Sunday, March 24, 2013

Zero Dark Thirty

This is the last Oscar-bait movie I had to see this year making it four in total after Argo, Django and Lincoln. It was 2010 when first last elected to see 4 Oscar nominated movies but this is the first time since that I enjoyed all four.

I had very mixed feelings about this particular movie being made as I felt that not enough time had passed since May 1st 2011 and there were certain aspects of the movie which are not only false but could certainly be detrimental to counter-terrorism efforts. As for reviewing the movie itself, it provided an additional conflict as I was ████ ██████ ███████ ███████ ████ ███████ █████ ██ ██████ ███████ █████ ████ and because of that I suspect that some of this review will need to be redacted.

Kathryn Bigelow directed the somewhat silly Point Break and the intense K-19: The Widowmaker before her fame was cemented in 2010 when her movie about a U.S. Army E.O.D. team during the Iraq War, The Hurt Locker, earned 6 Academy Awards including Best Picture, Best Director and Best Screenplay thanks to Mark Boal. Therefore when Boal and Bigelow announced a team up and that they were creating a movie about the hunt for Osama Bin Laden and the Battle of Tora Bora. I was personally thrilled because in Dec '01 I was the commander of  ████ ██ ████ ███████ ███████ ████ ███████ █████ ██ ██████ ███████ █████ ████ and it would be "fun" to have seen me being played on screen by Liev Schreiber or someone.
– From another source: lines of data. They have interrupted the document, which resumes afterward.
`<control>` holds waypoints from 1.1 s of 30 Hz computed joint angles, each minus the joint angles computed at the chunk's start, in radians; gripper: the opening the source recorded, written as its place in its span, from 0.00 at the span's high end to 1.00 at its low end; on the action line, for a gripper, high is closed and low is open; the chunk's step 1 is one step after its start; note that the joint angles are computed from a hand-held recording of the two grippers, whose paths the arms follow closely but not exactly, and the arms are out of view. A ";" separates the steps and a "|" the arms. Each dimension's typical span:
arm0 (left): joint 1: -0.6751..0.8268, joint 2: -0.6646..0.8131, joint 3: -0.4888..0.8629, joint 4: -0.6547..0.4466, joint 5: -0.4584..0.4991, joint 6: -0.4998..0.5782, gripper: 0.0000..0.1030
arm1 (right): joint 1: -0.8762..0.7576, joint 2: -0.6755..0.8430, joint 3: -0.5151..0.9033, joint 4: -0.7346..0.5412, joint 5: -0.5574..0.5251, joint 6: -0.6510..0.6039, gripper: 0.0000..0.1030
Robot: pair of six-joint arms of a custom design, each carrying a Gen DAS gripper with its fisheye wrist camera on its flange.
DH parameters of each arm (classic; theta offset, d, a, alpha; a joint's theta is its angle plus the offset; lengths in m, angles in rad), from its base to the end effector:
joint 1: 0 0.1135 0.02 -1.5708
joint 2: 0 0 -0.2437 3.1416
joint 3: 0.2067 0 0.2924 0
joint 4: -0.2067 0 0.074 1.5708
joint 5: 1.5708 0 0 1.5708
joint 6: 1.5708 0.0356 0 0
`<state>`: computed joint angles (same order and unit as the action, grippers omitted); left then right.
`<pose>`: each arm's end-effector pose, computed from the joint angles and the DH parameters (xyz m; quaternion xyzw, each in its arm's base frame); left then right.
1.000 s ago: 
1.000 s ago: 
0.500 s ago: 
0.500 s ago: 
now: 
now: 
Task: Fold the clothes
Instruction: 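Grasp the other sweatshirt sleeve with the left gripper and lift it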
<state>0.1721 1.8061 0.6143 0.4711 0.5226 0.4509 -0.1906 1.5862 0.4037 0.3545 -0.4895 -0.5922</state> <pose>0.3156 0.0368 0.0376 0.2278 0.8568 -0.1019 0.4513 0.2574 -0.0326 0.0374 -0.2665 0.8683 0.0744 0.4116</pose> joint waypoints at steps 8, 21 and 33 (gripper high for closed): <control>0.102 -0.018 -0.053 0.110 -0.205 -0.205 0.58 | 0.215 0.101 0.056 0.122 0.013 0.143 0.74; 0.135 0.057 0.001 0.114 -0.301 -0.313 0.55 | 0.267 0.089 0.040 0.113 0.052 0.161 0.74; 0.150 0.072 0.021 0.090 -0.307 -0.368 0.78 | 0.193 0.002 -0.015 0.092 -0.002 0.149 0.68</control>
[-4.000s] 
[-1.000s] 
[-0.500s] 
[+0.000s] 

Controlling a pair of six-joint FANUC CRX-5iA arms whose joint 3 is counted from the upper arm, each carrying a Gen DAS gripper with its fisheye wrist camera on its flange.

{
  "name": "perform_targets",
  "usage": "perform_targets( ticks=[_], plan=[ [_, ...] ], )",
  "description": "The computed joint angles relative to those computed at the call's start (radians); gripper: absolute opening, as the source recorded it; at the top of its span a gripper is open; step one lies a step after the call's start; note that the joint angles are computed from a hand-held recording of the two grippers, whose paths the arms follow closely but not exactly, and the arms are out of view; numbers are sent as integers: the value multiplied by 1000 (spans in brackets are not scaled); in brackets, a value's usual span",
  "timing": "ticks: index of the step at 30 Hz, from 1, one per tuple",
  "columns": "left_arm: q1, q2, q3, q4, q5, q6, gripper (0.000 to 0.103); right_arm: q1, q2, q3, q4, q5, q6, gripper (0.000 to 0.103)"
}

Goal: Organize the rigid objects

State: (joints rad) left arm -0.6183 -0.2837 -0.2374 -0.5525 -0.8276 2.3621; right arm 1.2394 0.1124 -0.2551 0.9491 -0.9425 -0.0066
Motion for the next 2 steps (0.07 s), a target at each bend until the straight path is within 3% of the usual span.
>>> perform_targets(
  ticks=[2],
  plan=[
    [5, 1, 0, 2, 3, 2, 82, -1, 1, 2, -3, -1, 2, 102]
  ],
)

However just as they were about to start filming when Bin Laden was killed and they felt that the  movie they had planned would no longer be viable, so they scrapped the whole thing and created Zero Dark Thirty - the story of the intelligence operation which began tracking Bin Laden to his Pakistani hideout in Abbatobad and the raid which which ended the life of the world's most wanted man.


Bigelow created Maya, a young CIA officer whose single-minded determination for the capture/killing of Bin Laden drove her to success. Despite it being wonderful drama, redheaded actress Jessica Chastain being easy on the eye and the obvious fabrications that a director without military public affairs support had to create I felt that her choices differed too much from the reality of  ██████ ████ ███████ █████ ██ ██████ ███████ █████ █████ ████ ████ ███████ █████ ██ ██████ ██ ██████ █  ████████ █████████ ██ ████ ██████ █ █ █████ █████ █████████ ████ ███████ █████ █ █ ██████ ██████████ █████████ █ █ ███████ █████ ███████ ███████ █████ ███ and this made it difficult for me to accept on screen.

There was a bottom-heavy "action-imbalance" to the movie as a result of Bigelow's choices or Boal's writing which made it a difficult movie to watch. The first 75% of the movie was dedicated to Maya's hunting, tracking and sifting through intelligence reports. This is how intelligence work is done in reality of course but take it from me, the "action-imbalance" is 97% against the 3% where we take them out with a drone or strike team. But this is a movie and civilians don't want to see this, they want their action. We should have had Abattobad confirmed at most 45mins in, then the planning and an obligatory training montage for the SEALs before the actual raid, which I'll concede was filmed brilliantly.

It's a shame that she couldn't include ██████ █████ ██ ██████ ███████ █████ █████████ ████ ███████ █████ ██ ██████ ███████ █████ █████████ ████ ███████ █████ ██ ██████ █████ because that would have been great to see on screen but I doubt anyone knows about it yet.

Final Verdict: A wonderfully directed and technically competent movie but enshewed the drama of the true reality which would have made it truly great.